Everything in the data below is to be reproduced without any deviation.

━━━━━━━━

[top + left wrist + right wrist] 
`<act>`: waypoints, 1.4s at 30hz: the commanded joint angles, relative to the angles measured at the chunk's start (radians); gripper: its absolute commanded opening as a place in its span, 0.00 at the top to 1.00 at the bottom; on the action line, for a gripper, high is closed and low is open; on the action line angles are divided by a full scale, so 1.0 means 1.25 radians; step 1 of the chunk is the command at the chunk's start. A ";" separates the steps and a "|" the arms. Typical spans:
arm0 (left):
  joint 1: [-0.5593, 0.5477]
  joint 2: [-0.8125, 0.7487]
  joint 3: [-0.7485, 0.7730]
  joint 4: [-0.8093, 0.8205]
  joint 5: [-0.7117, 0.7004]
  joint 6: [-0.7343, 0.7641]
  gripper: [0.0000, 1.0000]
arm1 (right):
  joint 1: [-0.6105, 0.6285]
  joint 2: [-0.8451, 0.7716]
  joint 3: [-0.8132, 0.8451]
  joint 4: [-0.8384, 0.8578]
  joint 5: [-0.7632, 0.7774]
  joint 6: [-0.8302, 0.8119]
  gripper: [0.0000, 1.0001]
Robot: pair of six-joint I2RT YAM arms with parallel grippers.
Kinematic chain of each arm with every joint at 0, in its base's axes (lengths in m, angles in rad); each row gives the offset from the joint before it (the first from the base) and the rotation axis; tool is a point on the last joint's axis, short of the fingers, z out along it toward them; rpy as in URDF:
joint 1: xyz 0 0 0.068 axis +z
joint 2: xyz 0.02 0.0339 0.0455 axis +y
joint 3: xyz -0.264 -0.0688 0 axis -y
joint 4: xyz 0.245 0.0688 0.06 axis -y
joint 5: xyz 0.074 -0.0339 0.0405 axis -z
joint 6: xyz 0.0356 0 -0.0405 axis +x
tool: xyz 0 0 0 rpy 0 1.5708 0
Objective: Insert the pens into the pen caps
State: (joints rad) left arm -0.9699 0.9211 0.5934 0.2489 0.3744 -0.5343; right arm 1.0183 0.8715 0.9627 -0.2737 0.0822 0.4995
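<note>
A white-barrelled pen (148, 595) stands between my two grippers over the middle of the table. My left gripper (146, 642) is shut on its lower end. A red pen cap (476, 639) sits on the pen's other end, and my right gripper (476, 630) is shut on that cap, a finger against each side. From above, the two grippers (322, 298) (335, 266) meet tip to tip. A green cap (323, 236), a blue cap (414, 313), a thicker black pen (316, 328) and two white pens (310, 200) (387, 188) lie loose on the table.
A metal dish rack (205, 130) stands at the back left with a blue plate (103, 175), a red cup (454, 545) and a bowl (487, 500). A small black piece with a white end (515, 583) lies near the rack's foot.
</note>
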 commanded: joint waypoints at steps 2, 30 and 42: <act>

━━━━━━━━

* _Result_:
[top + left wrist + right wrist] 
`<act>`: waypoints, 1.4s at 30hz: the commanded joint angles, relative to the angles measured at the chunk's start (radians); gripper: its absolute commanded opening as a place in its span, 0.00 at the top to 1.00 at the bottom; on the action line, for a gripper, high is closed and low is open; on the action line angles are divided by a full scale, so 1.0 means 1.25 radians; step 1 of the chunk is the command at the chunk's start. A ";" separates the steps and a "|" the arms. Typical spans:
arm0 (left):
  joint 1: [-0.5593, 0.5477]
  joint 2: [-0.8125, 0.7487]
  joint 3: [-0.7485, 0.7730]
  joint 4: [-0.8093, 0.8205]
  joint 5: [-0.7117, 0.7004]
  joint 6: [-0.7343, 0.7641]
  gripper: [0.0000, 1.0000]
arm1 (right):
  joint 1: [-0.6105, 0.6285]
  joint 2: [-0.8451, 0.7716]
  joint 3: [-0.8132, 0.8451]
  joint 4: [-0.8384, 0.8578]
  joint 5: [-0.7632, 0.7774]
  joint 6: [-0.8302, 0.8119]
  gripper: [0.0000, 1.0001]
Robot: pair of six-joint I2RT YAM arms with parallel grippers.
Kinematic chain of each arm with every joint at 0, in its base's axes (lengths in m, angles in rad); each row gives the offset from the joint before it (the first from the base) and the rotation axis; tool is a point on the last joint's axis, short of the fingers, z out along it toward them; rpy as in URDF:
joint 1: xyz 0 0 0.068 axis +z
joint 2: xyz 0.02 0.0339 0.0455 axis +y
joint 3: xyz -0.264 -0.0688 0 axis -y
joint 4: xyz 0.245 0.0688 0.06 axis -y
joint 5: xyz 0.074 -0.0339 0.0405 axis -z
joint 6: xyz 0.0356 0 -0.0405 axis +x
tool: xyz 0 0 0 rpy 0 1.5708 0
Objective: Insert the pens into the pen caps
State: (joints rad) left arm -0.9699 0.9211 0.5934 0.2489 0.3744 -0.5343; right arm 1.0183 0.8715 0.9627 -0.2737 0.0822 0.4995
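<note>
A white-barrelled pen (148, 595) stands between my two grippers over the middle of the table. My left gripper (146, 642) is shut on its lower end. A red pen cap (476, 639) sits on the pen's other end, and my right gripper (476, 630) is shut on that cap, a finger against each side. From above, the two grippers (322, 298) (335, 266) meet tip to tip. A green cap (323, 236), a blue cap (414, 313), a thicker black pen (316, 328) and two white pens (310, 200) (387, 188) lie loose on the table.
A metal dish rack (205, 130) stands at the back left with a blue plate (103, 175), a red cup (454, 545) and a bowl (487, 500). A small black piece with a white end (515, 583) lies near the rack's foot.
</note>
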 commanded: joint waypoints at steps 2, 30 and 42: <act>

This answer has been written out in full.